[Dataset records]:
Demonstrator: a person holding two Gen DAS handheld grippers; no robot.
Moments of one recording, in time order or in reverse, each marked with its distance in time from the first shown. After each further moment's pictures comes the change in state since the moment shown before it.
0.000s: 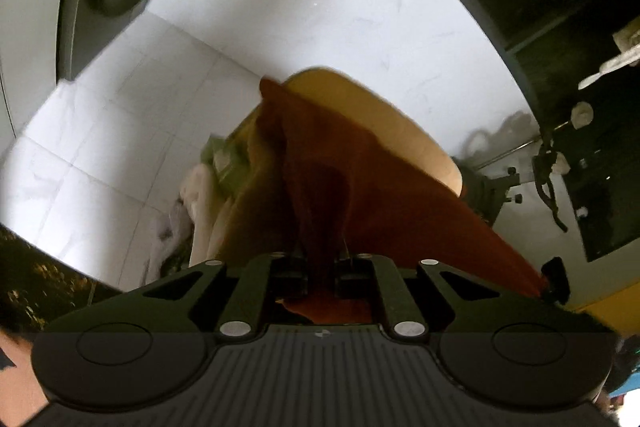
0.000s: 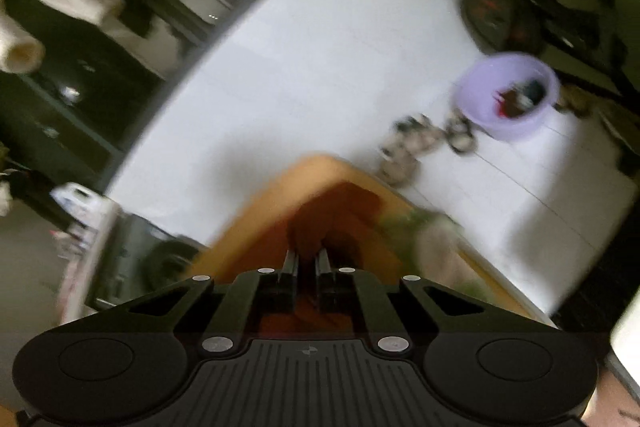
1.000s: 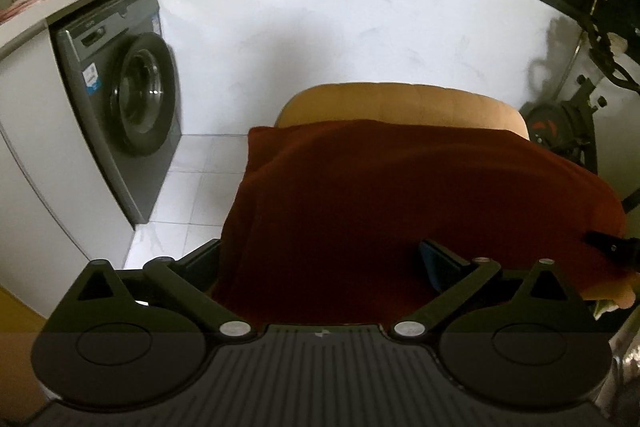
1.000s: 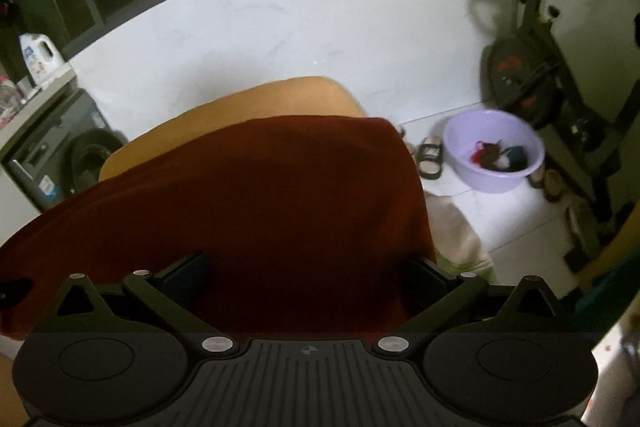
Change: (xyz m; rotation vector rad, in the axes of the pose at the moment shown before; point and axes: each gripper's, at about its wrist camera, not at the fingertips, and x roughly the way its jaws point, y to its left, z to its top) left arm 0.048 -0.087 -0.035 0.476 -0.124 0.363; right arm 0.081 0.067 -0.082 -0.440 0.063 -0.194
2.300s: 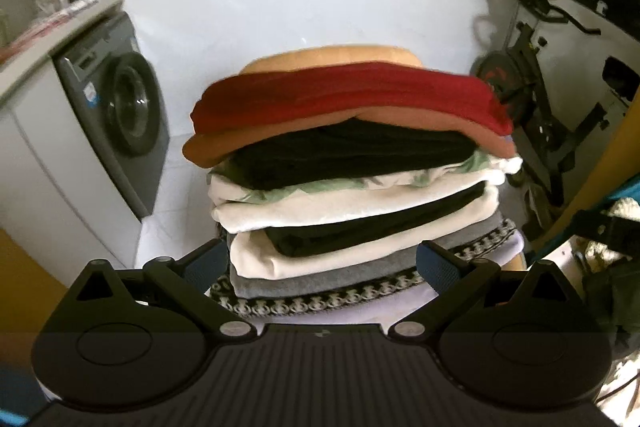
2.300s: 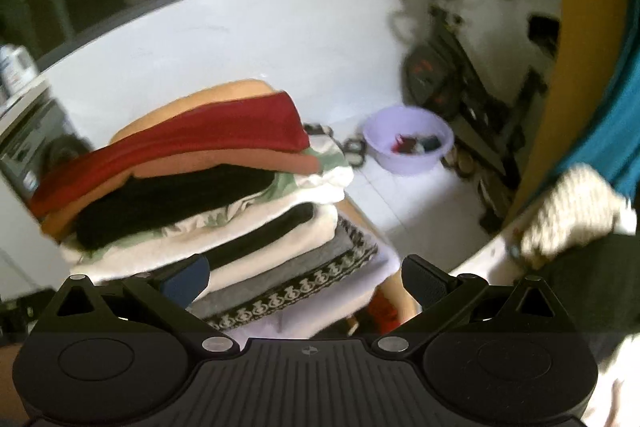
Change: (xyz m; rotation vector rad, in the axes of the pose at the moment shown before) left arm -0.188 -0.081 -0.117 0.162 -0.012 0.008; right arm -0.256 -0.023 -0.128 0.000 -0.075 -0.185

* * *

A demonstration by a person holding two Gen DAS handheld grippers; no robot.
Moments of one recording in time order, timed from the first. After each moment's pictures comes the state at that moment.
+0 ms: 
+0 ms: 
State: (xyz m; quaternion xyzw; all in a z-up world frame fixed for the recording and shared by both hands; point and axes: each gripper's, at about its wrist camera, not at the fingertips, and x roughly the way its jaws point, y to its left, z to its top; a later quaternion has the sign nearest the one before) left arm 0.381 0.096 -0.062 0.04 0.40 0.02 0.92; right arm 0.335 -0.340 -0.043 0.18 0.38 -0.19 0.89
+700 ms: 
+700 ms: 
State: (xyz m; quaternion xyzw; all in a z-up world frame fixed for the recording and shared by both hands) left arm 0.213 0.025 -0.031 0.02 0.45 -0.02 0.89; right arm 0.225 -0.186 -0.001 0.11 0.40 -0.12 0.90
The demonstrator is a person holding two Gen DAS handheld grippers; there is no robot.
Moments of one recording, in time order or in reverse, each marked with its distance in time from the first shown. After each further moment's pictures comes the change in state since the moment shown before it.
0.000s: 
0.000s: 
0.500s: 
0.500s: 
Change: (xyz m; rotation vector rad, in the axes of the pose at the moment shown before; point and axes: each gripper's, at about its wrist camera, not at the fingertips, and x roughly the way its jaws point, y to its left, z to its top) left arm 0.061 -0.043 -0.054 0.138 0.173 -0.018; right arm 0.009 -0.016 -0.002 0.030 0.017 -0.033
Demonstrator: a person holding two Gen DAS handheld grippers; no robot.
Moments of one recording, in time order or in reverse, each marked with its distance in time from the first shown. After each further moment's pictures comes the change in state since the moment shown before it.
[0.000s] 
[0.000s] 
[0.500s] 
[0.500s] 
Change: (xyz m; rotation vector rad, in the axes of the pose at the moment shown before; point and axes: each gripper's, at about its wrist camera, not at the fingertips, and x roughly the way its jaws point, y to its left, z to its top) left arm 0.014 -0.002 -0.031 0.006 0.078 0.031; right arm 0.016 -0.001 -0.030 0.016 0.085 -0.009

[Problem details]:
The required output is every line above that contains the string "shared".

[Response]:
State: (xyz m; quaternion xyzw; all in a z-up world frame fixed for the recording and shared by both hands; point and axes: each gripper's, at about its wrist camera, not at the fingertips, and x roughly the way its jaws point, y to its left, z to its top; a later quaternion has the sign nearest the one before) left arm 0.381 0.096 -0.062 0.04 0.40 0.02 0.92; right arm 0.335 -0.340 -0.043 0.18 0.38 -0.19 0.89
State: (xyz m; quaternion xyzw; all in a z-up world frame fixed for the recording and shared by both hands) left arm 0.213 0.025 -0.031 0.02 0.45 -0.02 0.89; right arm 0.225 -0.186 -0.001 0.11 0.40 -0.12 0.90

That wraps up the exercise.